Autopsy should be done quickly. As soon as the preliminary results are known (usually within 12 hours), they should be communicated to the parents. Some clinicians advise a series of home or office visits over the first month to continue the earlier discussions, answer questions, and give the family the final (microscopic) autopsy results. At the last meeting, it is appropriate to discuss the parents’ adjustment to their loss, especially their attitude toward having other children. Much of the counseling and support can be complemented by specially trained nurses or by lay people who have themselves experienced the tragedy of and adjustment to SIDS (visit the American SIDS Institute for more information and resources).
Prevention of SIDS
The American Academy of Pediatrics (see SIDS and Other Sleep-Related Infant Deaths: Expansion of Recommendations for a Safe Infant Sleeping Environment) recommends that infants be placed supine (on their back—see the Safe to Sleep® campaign) for sleep unless other medical conditions prevent this. Side sleeping or propping is too unstable. The incidence of SIDS increases with overheating (eg, clothing, blankets, hot room) and in cold weather. Thus, every effort should be made to avoid an overly hot or an overly cold environment, to avoid overwrapping the infant, and to remove soft bedding, such as sheepskin, pillows, stuffed toys/animals, and comforters, from the crib. Pacifiers may be helpful, because they help open the airway. Parents/caregivers should not have the infant sleep in their bed.

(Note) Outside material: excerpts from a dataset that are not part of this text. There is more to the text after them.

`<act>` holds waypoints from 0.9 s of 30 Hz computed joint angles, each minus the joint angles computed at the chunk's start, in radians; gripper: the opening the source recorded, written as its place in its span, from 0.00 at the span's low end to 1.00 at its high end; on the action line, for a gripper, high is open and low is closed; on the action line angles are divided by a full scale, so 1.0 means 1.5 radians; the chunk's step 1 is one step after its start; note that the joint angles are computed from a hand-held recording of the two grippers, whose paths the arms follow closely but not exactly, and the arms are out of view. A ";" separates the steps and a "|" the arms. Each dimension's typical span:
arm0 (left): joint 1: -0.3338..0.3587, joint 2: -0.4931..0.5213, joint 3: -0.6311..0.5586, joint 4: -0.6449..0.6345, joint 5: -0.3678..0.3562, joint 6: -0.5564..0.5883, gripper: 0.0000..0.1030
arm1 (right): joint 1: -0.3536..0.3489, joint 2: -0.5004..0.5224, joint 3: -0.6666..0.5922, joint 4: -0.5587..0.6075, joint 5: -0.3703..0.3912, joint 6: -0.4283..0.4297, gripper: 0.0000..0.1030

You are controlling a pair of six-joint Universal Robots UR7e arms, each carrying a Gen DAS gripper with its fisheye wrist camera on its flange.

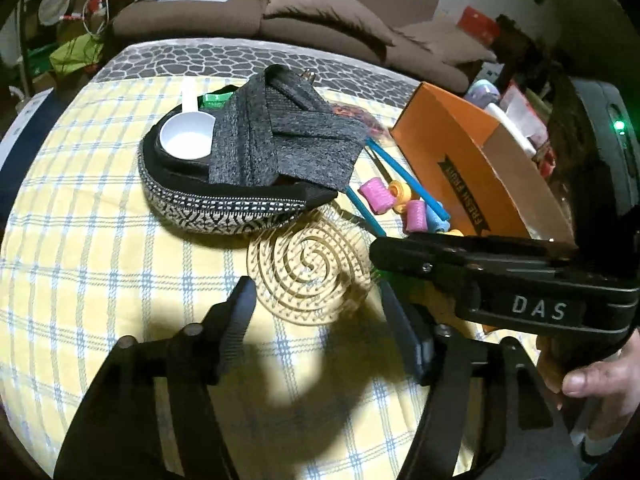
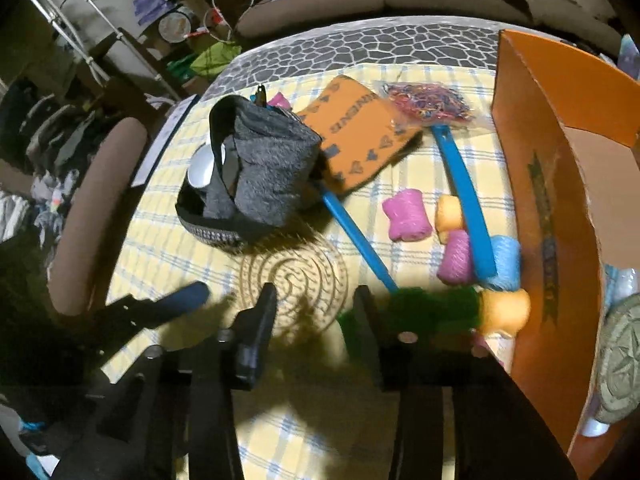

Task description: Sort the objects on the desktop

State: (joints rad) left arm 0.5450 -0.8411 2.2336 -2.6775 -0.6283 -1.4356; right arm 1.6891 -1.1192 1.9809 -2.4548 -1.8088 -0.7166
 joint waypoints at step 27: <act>-0.116 0.072 -0.071 0.281 -0.016 -0.288 1.00 | -0.111 -0.253 0.188 -0.119 0.049 -0.165 0.99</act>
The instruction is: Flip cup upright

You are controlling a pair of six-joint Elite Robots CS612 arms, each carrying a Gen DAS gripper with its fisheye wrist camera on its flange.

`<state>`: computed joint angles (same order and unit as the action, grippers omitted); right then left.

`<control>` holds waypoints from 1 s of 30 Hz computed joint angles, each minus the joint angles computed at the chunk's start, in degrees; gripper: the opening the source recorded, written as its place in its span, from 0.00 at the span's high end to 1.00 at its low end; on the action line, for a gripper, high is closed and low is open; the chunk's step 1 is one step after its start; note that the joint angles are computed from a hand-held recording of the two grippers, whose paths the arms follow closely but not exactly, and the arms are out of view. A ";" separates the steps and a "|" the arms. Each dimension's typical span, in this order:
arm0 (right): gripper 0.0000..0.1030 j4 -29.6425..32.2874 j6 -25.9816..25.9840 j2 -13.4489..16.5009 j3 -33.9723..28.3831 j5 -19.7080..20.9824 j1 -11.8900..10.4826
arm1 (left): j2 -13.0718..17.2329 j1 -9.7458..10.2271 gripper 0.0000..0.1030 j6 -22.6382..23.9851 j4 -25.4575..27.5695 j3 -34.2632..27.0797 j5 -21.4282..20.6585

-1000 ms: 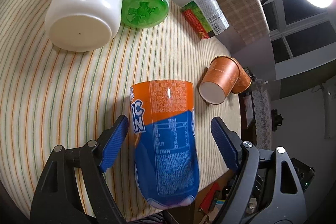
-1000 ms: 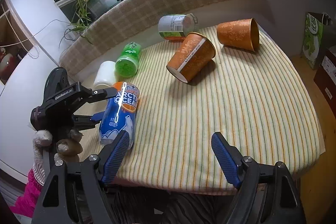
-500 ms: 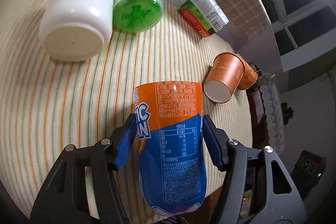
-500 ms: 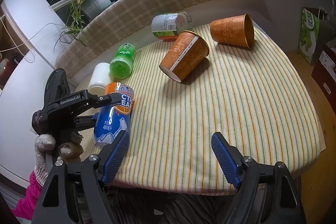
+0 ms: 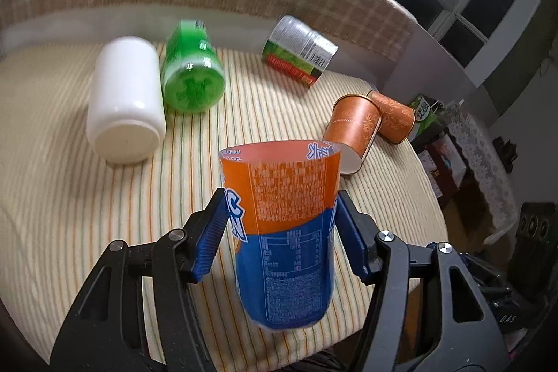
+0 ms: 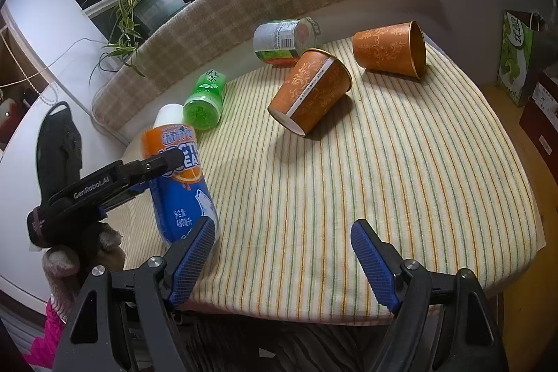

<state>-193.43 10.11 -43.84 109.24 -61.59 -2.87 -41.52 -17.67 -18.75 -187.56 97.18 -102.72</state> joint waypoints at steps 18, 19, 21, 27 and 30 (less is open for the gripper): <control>0.20 -0.05 0.64 0.14 -0.05 -0.16 0.04 | -1.19 -2.77 0.40 6.46 -4.35 2.27 7.87; 0.20 -0.05 0.70 0.13 -0.05 -0.17 0.05 | -1.18 -2.85 0.40 6.70 -4.42 2.33 8.03; 0.20 -0.10 0.74 0.13 -0.03 -0.21 0.08 | -1.16 -3.06 0.40 7.25 -4.50 2.41 8.34; 0.20 -0.07 0.75 0.11 -0.02 -0.23 0.09 | -1.09 -3.37 0.40 8.00 -4.87 2.54 8.85; 0.20 -0.04 0.61 0.09 -0.02 -0.28 0.10 | -1.09 -3.39 0.40 7.98 -4.92 2.56 8.88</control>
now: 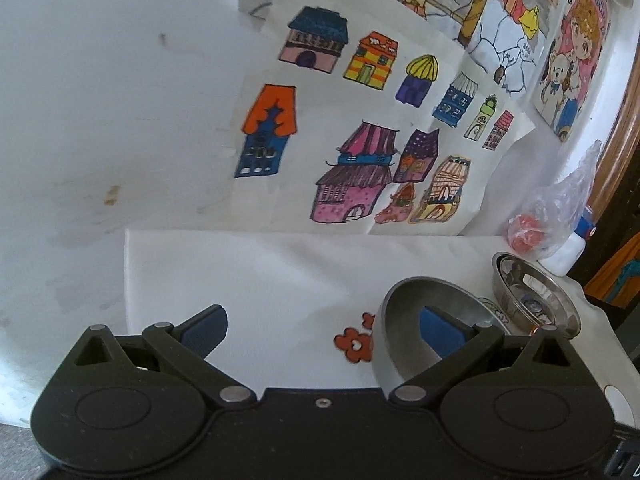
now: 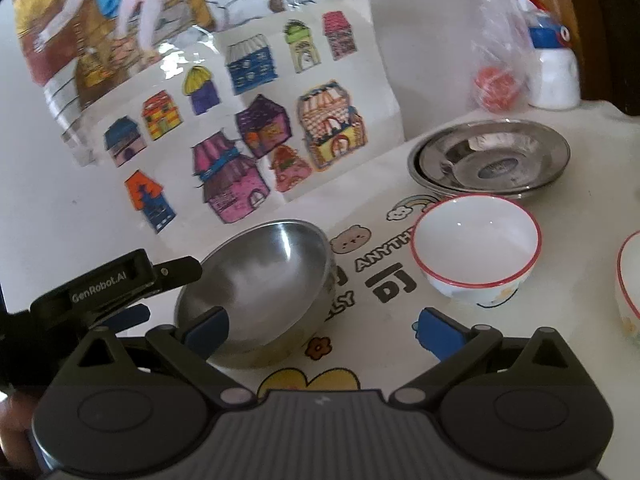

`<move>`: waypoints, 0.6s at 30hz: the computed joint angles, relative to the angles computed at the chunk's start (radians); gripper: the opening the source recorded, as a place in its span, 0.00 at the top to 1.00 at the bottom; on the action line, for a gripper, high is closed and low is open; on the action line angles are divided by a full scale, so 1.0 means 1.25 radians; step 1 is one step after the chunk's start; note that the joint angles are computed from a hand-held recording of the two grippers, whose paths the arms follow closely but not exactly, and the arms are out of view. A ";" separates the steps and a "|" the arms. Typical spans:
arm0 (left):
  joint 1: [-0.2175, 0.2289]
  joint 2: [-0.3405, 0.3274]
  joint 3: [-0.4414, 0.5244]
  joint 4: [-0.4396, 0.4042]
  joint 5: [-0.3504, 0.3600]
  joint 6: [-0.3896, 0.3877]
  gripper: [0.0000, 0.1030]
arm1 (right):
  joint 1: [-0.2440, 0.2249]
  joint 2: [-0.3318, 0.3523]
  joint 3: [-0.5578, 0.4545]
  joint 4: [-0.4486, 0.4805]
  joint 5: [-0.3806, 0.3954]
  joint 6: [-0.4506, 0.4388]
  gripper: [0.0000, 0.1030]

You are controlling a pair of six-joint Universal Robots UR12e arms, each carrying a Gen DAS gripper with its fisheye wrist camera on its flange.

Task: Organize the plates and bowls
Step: 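Move both grippers toward the large steel mixing bowl, then close the left gripper on the steel bowl rim while the right gripper grips it too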

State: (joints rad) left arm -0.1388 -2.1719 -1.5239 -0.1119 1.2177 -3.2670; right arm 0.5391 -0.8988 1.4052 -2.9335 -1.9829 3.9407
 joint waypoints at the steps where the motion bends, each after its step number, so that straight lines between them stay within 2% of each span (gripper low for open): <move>1: -0.001 -0.004 0.007 -0.006 -0.004 0.003 0.01 | -0.001 0.001 -0.002 0.005 0.000 0.005 0.00; 12: -0.008 -0.029 0.042 -0.035 -0.041 0.031 0.01 | 0.002 0.015 -0.017 0.000 -0.018 0.012 0.00; 18: -0.007 -0.031 0.056 -0.076 -0.063 0.035 0.04 | 0.003 0.018 -0.021 0.008 -0.029 0.023 0.00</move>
State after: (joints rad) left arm -0.1475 -2.2113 -1.4538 -0.2074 1.1387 -3.2239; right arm 0.5423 -0.8769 1.3793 -2.9232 -2.0186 3.9699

To help prevent flat spots from developing on the infant's head, infants should spend some time on their tummy when they are awake and someone is watching them. To help make the infant's head round, parents should change the direction that the infant lies in while in the crib each week and avoid leaving the infant for too long in car seats, carriers, and bouncers.
Mothers should avoid smoking during pregnancy, and infants should not be exposed to smoke. Breastfeeding is encouraged to help prevent infections.

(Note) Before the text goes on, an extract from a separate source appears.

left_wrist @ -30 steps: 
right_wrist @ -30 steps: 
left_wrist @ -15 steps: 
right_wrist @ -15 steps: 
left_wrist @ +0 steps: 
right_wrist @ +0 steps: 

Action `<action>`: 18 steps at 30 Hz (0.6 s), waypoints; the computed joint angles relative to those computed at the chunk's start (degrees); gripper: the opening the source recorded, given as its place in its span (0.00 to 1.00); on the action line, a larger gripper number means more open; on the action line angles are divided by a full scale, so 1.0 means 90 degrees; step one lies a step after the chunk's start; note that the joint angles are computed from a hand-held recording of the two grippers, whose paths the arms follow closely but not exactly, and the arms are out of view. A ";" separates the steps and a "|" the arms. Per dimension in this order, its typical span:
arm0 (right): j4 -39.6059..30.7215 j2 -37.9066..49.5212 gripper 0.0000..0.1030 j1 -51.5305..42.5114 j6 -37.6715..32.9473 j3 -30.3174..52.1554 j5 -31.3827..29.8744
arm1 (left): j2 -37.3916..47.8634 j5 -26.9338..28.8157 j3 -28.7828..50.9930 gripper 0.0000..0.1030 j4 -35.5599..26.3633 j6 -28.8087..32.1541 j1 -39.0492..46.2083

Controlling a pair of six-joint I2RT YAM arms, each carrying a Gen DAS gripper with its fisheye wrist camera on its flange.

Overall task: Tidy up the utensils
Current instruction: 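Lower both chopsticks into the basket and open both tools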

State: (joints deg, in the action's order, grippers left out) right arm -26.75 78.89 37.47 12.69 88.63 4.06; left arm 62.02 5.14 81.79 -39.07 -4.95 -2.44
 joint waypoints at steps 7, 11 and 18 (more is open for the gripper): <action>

There is no evidence that home apnea monitors reduce the incidence of SIDS and therefore are not suggested for prevention.
Specific causes, including child abuse, must be ruled out by clinical evaluation and autopsy.
Etiology is unclear, although a number of risk factors have been identified.
The most important modifiable risk factors involve the sleep setting, particularly prone sleeping, along with avoidance of bed-sharing and sleeping on very soft surfaces or with loose bedding.
Apneic episodes and brief, resolved, unexplained events (BRUEs) do not appear to be risk factors.